Problem details — Each line of the data is to be output verbatim, with the images removed.

Provided material —
+++
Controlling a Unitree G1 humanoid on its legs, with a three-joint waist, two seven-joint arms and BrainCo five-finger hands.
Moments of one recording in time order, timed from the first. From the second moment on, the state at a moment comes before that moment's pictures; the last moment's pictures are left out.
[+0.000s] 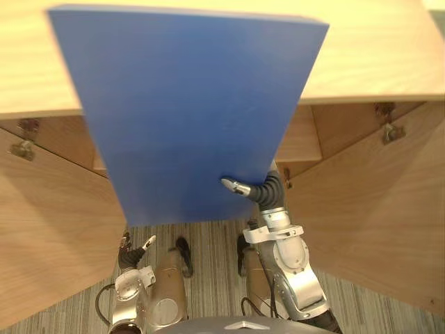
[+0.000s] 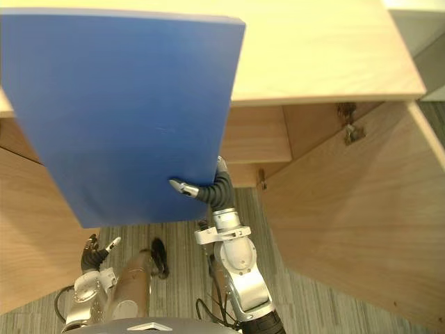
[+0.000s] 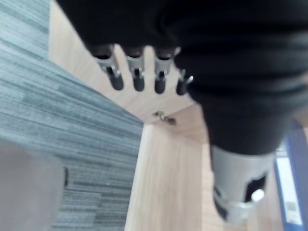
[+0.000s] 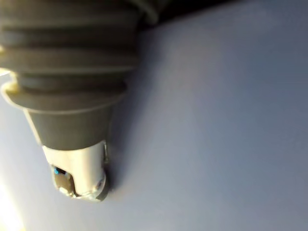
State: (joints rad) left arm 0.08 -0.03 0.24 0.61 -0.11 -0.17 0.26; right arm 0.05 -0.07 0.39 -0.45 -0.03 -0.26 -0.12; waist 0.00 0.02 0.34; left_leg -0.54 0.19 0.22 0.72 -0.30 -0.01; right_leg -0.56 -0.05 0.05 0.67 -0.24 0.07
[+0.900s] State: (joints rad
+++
Written solution —
Controlling a Unitree G1 humanoid on its legs, with a three-joint waist, two seven-joint arms and BrainCo five-finger hands.
Moments of one recording in time order, timed from the first. From the second moment on, the state at a moment comes before that moment's pictures; the last moment's pictures are left out.
[+0.000s] 
[+0.000s] 
[+0.000s] 
[+0.000s] 
State: (joints rad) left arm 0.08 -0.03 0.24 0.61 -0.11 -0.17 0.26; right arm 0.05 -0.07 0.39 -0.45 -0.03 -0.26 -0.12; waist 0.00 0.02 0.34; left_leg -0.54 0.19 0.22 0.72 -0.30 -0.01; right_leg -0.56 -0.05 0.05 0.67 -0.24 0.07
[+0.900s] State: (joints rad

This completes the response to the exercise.